Yeah, seriously. This clerk has no clue what he's doing or talking about obviously...
 
I asked him if he cared to tell me what he was doing, and he said that I had “devalued his gun because pulling the slide back scars the rails and breech, and I just cut the value of his gun in half”. He told me and my brothers not to move that he was getting the owner to come decide if I owed him any money for damaging this gun.

Since they are all test fired before leaving the factory, go back there and tell him that you want one that hasn't been ruined by being test fired.
 
There are only a handful of guns made every year where working the action could reduce the value. I doubt anyone at Kahr has even heard of them.
 
I don't see a need to ask to safely handle a weapon unless it's a collector's item.

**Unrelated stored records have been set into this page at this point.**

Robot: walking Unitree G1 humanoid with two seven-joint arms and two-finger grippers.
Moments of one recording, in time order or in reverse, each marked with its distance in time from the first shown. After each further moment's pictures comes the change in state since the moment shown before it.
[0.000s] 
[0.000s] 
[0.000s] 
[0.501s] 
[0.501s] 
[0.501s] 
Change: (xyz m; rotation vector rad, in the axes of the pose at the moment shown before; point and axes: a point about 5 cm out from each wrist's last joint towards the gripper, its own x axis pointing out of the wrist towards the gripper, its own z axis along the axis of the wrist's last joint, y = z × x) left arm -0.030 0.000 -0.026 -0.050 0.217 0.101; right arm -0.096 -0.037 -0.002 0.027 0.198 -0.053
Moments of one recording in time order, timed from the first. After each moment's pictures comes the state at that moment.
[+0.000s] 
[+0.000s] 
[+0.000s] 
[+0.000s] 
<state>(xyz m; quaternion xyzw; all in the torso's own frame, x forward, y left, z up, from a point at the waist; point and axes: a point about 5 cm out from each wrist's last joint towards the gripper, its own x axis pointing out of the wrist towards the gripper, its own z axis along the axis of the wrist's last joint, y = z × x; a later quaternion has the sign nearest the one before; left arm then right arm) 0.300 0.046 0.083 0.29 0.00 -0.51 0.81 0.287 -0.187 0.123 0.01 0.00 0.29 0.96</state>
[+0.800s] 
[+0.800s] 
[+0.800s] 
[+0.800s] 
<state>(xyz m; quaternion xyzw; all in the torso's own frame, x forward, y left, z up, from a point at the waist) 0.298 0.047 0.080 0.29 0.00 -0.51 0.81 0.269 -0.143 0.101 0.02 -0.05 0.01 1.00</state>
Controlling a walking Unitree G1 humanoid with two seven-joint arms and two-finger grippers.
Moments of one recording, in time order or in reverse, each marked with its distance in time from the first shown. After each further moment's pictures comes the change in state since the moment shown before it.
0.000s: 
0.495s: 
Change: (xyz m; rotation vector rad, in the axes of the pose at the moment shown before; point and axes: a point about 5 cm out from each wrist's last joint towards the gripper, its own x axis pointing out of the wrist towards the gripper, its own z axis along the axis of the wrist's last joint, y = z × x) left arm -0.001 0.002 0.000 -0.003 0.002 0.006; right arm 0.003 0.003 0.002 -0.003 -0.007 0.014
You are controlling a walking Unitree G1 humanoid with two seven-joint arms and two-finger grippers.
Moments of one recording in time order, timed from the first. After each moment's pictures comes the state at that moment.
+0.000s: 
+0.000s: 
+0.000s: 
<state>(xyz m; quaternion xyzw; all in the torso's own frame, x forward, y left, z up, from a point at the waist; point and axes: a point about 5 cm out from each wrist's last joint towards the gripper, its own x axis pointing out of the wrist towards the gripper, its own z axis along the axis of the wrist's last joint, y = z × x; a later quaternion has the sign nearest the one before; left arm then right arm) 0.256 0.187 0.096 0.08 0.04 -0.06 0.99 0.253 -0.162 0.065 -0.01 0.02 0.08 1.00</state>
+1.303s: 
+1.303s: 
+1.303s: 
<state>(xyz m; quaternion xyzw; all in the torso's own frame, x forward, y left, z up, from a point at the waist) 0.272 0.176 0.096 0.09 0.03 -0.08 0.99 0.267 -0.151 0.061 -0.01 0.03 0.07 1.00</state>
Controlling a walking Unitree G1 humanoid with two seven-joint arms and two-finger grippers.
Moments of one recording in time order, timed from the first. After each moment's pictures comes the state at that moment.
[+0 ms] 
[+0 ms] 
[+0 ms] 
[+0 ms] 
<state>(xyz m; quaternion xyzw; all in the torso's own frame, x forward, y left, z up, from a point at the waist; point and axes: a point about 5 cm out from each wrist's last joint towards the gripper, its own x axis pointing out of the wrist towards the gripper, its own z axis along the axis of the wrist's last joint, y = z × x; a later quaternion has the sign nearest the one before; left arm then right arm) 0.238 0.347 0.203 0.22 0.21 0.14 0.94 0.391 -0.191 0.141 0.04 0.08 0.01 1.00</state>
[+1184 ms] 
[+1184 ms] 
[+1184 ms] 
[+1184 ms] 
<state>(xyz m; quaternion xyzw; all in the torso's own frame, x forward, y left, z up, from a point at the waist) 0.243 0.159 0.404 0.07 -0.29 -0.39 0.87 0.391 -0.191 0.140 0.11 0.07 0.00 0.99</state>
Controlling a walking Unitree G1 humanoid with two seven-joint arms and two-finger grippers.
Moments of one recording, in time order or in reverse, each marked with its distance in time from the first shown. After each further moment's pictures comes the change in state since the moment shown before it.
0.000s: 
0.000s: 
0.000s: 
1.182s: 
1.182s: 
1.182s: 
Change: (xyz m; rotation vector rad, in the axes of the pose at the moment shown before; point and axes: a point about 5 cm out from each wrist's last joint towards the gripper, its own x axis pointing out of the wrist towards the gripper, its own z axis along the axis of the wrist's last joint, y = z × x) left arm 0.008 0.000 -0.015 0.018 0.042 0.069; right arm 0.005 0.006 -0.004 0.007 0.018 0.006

I find it ridiculous as well, considering how it's to be used...but it just shows politeness to do such, which usually helps later if you wish to barter down the price, etc.
 
looking at guns

With a revolver that I have an interest in buying I will generally rotate the cylinder by cocking the hammer while applying a light drag to the cylinder with my finger. A few times I have been asked not to do this with on grounds it will place undue wear on the hand. Invariably said revolver has a carry up problem. Any more, if I can't do that test I walk.
 
you know, i understand the reason of hiring a person for minimum wage. but to put that person in a place to show firearms, with absoloutly no knowledge of them is not only rediculous, it is downright dangerous! i also would never go back to that store. but i would also write a letter to the owner and explain how dangerous it is to him that someone with zero knowledge is showing firearms to anyone. the next person through the door may know even less about firearms, and just pull the trigger!